From those set prices, hospitals are reimbursed for care — regardless of the services they actually provide. If, for example, AGH’s established billing base set by the state’s cost calculations is $100 million, Franklin and the rest of the staff must either come in under that figure for services rendered, or absorb the remaining cost. If the actual costs are less than $100 million, the hospital keeps the balance.

“We’ve done well in this system. We’re positioned well. We have more primary care physicians with more access and direct partnerships with community physicians,” he said.

Through this structure, Franklin said he’s bending the curve to maximize the set revenue.

On the other hand, the hospital has gained some financial breathing room from the high-deductible insurance plans that have become increasingly popular — or necessary — among consumers.

“High deductible plans have grown exponentially in the last 10 years. Those plans transfer the risk to the individuals rather from the risk pool,” he said. “Moving those costs onto families put the onus on them to spend less, so what is happening is self-rationing.”

This is where problems are going to emerge.

“People who have insurance have catastrophic plans, but for regular doctor’s visits or prescriptions, the first $2,000, $3,000 or $5,000 is coming out of pocket. This is where we’re going to get stuck and see bad debt happening,” Franklin said.

Meanwhile, total health care spending is going up at twice the rate of the Gross Domestic Product — or the sum total of goods and services generated by the United States.

Too soon, Franklin noted, healthcare will consume 20 percent of GDP, which he called ridiculous.

He said two major factors contribute to the situation. First, Americans don’t do a good job with healthy behaviors.

“The next generation is starting to see this. Right now, more than one-third of the country is obese,” Franklin said. “And 40 percent used to smoke, which is down to 15 or 16 percent. We should be more on track with that.”

Healthy choices such as a proper diet and exercise should be an everyday part of people’s lives, he said.

“The other side is to get government out of the health insurance business. The Medicare entitlement can remain, but Medicare is policy driven,” he said.

Insurance companies have either a defined contribution — a set price it will pay for care — or a defined benefit, where after a set amount is spent, any balance of care is fully covered.

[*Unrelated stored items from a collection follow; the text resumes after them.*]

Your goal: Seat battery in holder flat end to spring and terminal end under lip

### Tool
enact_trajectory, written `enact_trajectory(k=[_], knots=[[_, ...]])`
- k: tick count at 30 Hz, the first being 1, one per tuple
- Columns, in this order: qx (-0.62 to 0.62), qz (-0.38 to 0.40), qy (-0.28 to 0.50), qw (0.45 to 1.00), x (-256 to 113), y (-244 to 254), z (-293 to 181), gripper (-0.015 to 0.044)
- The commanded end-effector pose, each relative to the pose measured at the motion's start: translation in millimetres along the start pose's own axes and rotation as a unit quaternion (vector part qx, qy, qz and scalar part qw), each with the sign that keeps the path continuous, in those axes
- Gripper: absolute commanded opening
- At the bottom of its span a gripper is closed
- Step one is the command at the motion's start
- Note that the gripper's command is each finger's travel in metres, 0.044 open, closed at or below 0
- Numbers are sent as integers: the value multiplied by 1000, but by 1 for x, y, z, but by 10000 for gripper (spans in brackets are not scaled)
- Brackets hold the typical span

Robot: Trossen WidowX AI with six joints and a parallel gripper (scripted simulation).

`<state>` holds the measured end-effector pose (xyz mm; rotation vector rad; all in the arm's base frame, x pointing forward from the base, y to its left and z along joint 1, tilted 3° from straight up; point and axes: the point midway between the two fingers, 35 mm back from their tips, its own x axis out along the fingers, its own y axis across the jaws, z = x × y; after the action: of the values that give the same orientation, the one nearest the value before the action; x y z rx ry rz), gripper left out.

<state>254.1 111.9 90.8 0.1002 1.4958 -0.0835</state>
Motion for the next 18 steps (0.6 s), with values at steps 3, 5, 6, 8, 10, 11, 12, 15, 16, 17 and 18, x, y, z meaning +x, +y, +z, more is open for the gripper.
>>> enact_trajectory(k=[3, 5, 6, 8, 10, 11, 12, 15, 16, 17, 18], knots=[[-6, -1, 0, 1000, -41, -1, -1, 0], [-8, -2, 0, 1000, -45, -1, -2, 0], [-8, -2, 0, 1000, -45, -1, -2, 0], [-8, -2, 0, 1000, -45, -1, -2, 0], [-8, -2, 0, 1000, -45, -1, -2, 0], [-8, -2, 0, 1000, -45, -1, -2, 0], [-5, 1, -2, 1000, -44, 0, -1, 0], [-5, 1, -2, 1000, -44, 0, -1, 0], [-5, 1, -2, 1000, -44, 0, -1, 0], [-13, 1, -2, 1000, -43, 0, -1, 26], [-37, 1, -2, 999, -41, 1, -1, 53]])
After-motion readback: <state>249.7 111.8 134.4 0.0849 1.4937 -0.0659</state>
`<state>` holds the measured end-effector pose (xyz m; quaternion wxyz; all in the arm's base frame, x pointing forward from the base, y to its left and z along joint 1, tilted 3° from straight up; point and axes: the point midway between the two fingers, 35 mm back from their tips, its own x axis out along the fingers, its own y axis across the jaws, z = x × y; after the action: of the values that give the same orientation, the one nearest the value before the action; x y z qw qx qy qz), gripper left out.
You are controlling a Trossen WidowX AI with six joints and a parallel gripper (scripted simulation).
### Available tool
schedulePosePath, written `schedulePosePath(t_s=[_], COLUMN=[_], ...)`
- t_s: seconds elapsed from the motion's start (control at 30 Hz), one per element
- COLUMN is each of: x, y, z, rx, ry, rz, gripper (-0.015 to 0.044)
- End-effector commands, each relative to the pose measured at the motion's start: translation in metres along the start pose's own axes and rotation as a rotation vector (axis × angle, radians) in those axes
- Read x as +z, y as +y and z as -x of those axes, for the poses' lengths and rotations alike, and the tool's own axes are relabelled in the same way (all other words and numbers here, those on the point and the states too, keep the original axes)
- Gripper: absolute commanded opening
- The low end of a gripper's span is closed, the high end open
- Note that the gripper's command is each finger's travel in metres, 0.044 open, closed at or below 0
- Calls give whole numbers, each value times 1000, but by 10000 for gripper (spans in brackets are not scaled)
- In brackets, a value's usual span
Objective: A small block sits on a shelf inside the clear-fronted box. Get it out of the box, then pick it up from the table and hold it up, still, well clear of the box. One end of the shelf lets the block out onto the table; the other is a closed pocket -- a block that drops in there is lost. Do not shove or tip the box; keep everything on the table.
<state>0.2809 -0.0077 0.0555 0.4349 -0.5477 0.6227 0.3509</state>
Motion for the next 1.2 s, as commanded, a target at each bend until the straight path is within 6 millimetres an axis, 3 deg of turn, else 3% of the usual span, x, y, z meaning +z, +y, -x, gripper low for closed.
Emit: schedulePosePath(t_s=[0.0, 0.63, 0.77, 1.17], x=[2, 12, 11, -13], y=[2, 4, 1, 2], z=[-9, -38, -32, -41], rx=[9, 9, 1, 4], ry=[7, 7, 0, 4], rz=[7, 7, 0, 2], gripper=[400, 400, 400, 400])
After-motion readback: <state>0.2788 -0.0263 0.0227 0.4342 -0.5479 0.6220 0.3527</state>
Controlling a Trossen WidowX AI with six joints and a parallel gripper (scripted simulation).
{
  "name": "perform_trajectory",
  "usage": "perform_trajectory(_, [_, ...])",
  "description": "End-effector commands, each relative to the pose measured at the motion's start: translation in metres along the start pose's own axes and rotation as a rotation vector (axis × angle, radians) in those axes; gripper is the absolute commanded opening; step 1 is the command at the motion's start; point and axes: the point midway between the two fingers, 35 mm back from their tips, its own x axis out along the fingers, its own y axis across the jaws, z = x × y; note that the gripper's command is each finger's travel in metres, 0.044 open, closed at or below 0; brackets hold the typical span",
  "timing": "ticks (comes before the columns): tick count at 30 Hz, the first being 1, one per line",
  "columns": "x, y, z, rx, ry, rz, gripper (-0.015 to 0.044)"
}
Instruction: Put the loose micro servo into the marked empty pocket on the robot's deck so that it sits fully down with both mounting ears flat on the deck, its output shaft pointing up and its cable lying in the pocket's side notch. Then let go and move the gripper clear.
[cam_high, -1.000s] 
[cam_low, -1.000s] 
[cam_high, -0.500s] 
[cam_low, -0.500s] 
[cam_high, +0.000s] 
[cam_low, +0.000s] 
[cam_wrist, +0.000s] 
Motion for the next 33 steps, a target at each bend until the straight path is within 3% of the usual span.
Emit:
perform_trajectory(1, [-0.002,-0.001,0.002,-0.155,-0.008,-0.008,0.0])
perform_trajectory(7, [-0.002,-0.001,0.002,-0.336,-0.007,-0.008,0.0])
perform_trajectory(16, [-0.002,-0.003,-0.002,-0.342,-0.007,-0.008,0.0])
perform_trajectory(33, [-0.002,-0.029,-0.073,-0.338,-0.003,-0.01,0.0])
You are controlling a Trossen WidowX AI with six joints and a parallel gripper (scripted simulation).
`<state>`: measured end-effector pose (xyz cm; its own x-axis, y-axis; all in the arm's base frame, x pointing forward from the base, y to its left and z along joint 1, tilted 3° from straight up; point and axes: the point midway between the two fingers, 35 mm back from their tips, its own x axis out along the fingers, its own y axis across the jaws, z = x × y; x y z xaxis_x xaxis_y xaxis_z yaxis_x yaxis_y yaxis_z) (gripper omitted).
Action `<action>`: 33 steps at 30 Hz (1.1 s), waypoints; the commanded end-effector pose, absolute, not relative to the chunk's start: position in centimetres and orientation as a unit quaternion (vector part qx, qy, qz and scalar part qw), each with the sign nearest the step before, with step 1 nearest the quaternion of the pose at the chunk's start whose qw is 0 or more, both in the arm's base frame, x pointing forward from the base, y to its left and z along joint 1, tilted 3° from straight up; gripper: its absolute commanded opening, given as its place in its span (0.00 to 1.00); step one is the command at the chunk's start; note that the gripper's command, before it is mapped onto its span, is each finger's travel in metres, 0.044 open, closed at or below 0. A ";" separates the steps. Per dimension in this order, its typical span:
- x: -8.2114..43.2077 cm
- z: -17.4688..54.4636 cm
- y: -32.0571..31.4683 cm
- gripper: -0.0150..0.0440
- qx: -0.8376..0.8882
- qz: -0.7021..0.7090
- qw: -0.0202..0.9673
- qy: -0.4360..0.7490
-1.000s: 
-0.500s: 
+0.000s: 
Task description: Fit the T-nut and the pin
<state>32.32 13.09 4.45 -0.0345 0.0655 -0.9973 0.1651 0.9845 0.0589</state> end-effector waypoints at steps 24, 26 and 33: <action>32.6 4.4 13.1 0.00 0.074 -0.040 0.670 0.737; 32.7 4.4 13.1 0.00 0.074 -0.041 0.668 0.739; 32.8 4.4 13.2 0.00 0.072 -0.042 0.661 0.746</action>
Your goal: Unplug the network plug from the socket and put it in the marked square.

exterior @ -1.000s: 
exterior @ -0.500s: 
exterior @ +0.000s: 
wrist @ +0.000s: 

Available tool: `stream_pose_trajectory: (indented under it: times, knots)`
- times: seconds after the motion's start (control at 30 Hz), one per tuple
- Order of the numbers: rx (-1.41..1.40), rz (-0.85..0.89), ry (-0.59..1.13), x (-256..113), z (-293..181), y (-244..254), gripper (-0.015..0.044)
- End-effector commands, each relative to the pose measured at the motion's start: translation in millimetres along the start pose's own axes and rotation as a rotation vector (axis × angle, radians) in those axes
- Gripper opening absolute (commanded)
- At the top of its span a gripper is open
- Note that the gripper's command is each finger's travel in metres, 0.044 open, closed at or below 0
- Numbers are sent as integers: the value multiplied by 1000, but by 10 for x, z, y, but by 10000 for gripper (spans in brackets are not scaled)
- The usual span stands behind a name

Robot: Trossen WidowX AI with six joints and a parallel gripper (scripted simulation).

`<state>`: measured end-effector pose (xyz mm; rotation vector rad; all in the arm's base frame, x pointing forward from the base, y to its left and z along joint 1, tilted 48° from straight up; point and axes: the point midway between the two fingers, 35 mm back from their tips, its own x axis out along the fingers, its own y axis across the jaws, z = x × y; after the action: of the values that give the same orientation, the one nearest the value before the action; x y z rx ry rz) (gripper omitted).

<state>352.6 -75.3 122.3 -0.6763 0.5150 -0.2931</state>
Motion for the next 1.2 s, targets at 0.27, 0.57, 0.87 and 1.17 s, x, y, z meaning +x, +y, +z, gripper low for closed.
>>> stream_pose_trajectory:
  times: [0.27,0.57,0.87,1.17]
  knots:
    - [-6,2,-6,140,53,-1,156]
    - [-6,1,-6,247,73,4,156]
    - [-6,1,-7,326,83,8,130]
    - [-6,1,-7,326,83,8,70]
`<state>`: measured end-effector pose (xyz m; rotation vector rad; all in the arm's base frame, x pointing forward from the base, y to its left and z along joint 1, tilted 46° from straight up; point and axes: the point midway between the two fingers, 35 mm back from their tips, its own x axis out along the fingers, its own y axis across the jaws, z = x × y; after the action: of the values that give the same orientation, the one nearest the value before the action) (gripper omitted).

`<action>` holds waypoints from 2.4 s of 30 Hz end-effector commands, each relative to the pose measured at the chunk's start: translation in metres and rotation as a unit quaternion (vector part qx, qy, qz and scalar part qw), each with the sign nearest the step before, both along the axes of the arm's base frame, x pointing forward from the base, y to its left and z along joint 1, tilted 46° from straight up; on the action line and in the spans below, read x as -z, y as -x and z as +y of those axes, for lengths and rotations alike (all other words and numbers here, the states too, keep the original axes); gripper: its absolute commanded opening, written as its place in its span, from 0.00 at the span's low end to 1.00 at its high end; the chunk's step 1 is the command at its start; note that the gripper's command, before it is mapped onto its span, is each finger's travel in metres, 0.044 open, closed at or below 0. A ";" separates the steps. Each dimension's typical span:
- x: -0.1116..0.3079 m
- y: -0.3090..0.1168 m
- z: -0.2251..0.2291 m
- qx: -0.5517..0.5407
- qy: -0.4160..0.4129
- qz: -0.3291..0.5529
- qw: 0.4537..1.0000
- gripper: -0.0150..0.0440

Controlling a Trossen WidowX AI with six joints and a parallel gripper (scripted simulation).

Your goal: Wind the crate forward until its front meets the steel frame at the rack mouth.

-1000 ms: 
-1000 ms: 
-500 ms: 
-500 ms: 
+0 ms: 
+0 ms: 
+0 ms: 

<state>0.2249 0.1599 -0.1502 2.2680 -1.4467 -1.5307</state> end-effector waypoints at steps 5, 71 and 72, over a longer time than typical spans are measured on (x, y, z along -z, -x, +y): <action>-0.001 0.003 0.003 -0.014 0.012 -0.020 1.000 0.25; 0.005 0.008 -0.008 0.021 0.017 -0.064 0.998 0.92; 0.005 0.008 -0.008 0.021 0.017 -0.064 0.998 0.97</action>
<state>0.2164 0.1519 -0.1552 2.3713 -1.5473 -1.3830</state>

“As long as we have a defined benefit, there is exposure to risk because there are variables in age, disease, etc. Switching to a defined contribution makes costs more predictable in allowing insurance to manage care of patients,” Franklin said.

The government should set and enforce rules, and the insurance companies should work within that structure, he said.

The current system has good bones, Franklin said, with ease of access through marketplaces and planned rules of care: bronze, silver, gold plans.

“Advance it farther. The current system is no longer controlling costs,” he said.